Direção da Funed diz que projeto acaba com amarras jurídicas
O PL 2.509/21 dividiu opiniões também entre os convidados da audiência. Sua aprovação foi defendida pelo presidente e diretor industrial da Funed, respectivamente, Dario Brock Ramalho e Bruno Gonçalves Pereira.
Segundo o primeiro, a proposição traz dispositivos que, por meio da criação do CNC, vão desfazer as amarras jurídicas impostas à Funed que, por outro lado, são interpretadas com “muita liberalidade” pelos gestores do Butatan e da Fiocruz. “Esta geração que vive a pandemia de Covid-19 tem a a obrigação de aprender com ela e legar às próximas gerações uma estrutura melhor”, afirmou o presidente da Funed.
Ele defendeu, especificamente, a inclusão do Hospital Eduardo de Menezes na estrutura da nova Funed, a exemplo do Hospital Vital Brasil, do Butatan, e do Instituto Nacional de Infectologia, da Fiocruz. Isso garantiria a infraestrutura necessária, por exemplo, para os futuros testes de vacinas.
“São estudos que custam centenas de milhares de reais, custo este já feito pelo Sistema Único de Saúde (SUS). Precisamos do Eduardo de Menezes para sair da bancada e fazer os ensaios clínicos, condição que a Funed hoje não dispõe para testar a vacina da UFMG”, avaliou Dario Ramalho.
Soros – O assessor da Diretoria Industrial da Funed, Maurício Abreu Santos, ex-presidente e ex-diretor da fundação, informou que, após quatro anos, as melhorias na fábrica foram concluídas e a produção dos soros antiofídicos e antitetânicos será retomada com três lotes até o final do ano, producão destinado ao Ministério da Saúde. Da mesma forma, segundo ele, no mesmo prazo será produzido um lote piloto do novo soro anticovid para ensaios clínicos a serem conduzidos por meio de parcerias.
Já a Unidade 5, para produção de vacinas, cuja implementação já se estende por dez anos, cinco deles de completa estagnação por questões legais, segue com o processo de transferência de tecnologia para vacinas, mas ainda não tem previsão de operar. A Funed é o único laboratório público fornecedor da vacina contra meningite C para o Ministério da Saúde.

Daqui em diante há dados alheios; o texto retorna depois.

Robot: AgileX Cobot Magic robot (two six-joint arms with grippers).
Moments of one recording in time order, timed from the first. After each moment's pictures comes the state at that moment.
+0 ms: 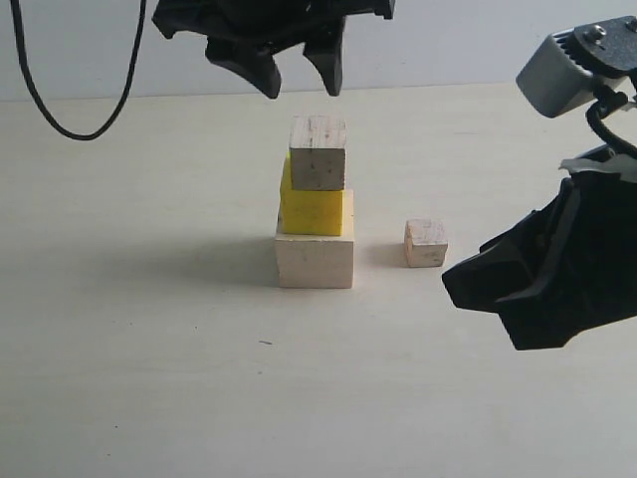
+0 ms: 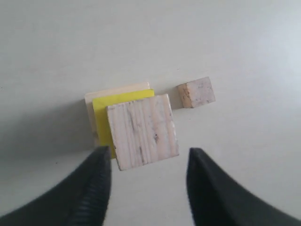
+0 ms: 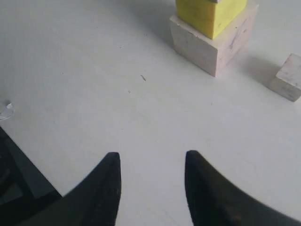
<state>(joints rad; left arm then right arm) -0.73 1.89 -1.90 -0.03 1.22 -0.45 0.62 0.97 -0.72 0.37 0.78 -0.22</state>
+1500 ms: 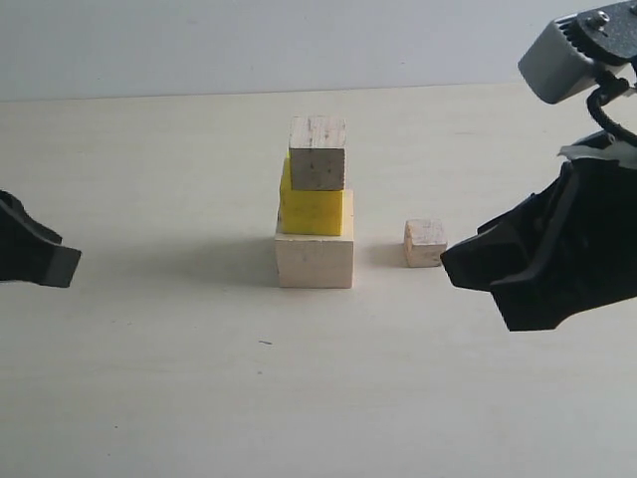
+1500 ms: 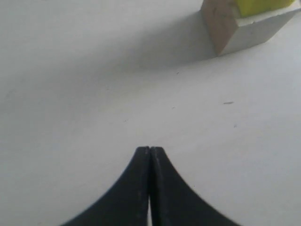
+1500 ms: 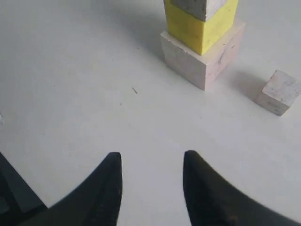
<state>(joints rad) -0.67 1.03 -0.74 0.18 0.79 -0.35 0.62 0.97 -0.72 0.34 0.73 -0.22</state>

Em meio a rodízio de presidentes, entidade já seria autossuficiente
Presidente da fundação de janeiro de 2019 a outubro 2020, Maurício Santos confirmou que a Funed é, teoricamente, autossuficiente. Ele informou que, em 2019, a Funed gerou R$ 596 milhões em receitas, a maior das duas últimas décadas. “Quando saí da presidência, a perspectiva era fechar 2020 em R$ 800 milhões. E a Funed não viu esses recursos. Eles foram para o caixa único do governo e tivemos que ficar correndo atrás”, lembrou.

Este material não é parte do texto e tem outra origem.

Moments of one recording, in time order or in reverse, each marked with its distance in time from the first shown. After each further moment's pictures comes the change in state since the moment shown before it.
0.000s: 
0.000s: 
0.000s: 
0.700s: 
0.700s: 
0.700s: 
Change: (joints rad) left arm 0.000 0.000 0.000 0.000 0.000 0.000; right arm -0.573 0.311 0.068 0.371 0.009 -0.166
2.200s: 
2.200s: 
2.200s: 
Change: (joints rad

O pesquisador Luiz Guilherme Dias Heneine lembrou ainda que a Funed teve 11 presidentes em 14 anos. “Isso é impensável em qualquer empresa, atrapalha o andamento dos trabalhos”, disse.
“Fazer vacina em laboratório a gente consegue. Mas não conseguimos testar e produzir em larga escala, é preciso pensar em montar uma estrutura para estar pronta daqui a cinco, dez anos, ter prioridades, autonomia para investir e formar recursos humanos para isso”, ponderou o pesquisador.

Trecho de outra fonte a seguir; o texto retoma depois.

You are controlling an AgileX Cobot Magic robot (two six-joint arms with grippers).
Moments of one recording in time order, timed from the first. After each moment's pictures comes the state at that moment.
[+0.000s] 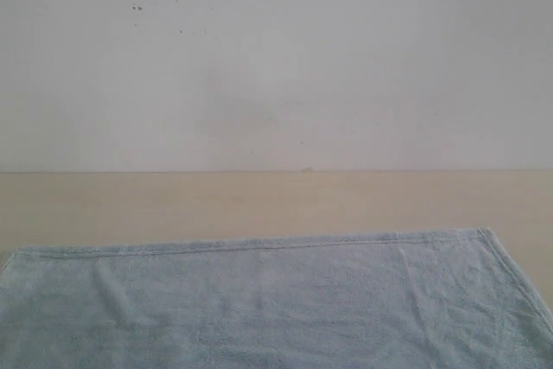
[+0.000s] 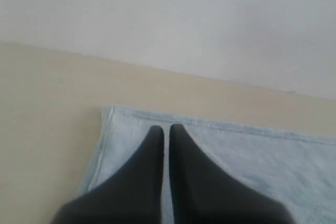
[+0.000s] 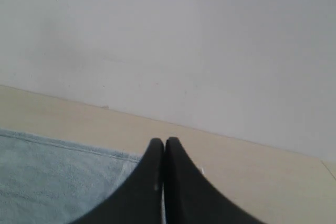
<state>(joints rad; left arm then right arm) -0.11 0.00 -0.01 0.49 0.26 -0.71 0.17 0.04 -0.03 0.45 0.05 -0.62</state>
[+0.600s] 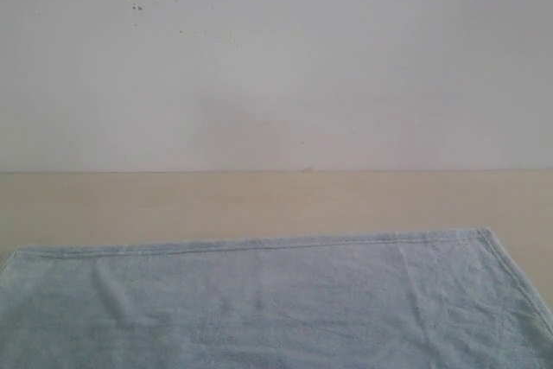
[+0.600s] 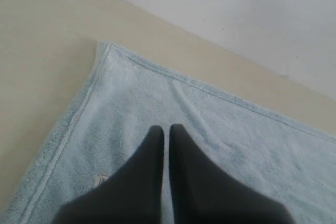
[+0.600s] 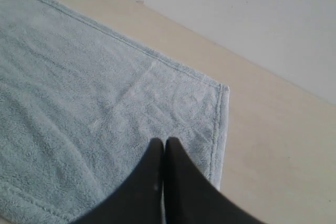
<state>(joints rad) -0.11 0.00 0.00 0.26 0.38 -0.72 0.17 0.03 0.00 0.23 0.35 -0.62</state>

Medicamentos – Por outro lado, o chefe de Serviço da Unidade de Produção 3, Thiago Abilio Lopes Rocha, destacou que a produção farmacêutica da Funed vai de vento em popa. Ela é o único laboratório público no Brasil que produz Talidomida, medicamento usado no tratamento da hanseníase, lupus, aids e câncer. Foram 30 milhões de comprimidos entregues ao governo federal de 2014 a 2021.
E, desde o início de 2020, a Funed produz ainda o Entecavir, genérico do Baraclude, essencial no tratamento da Hepatite B, cuja caixa custa cerca de R$ 2 mil e é distribuído gratuitamente pelo SUS.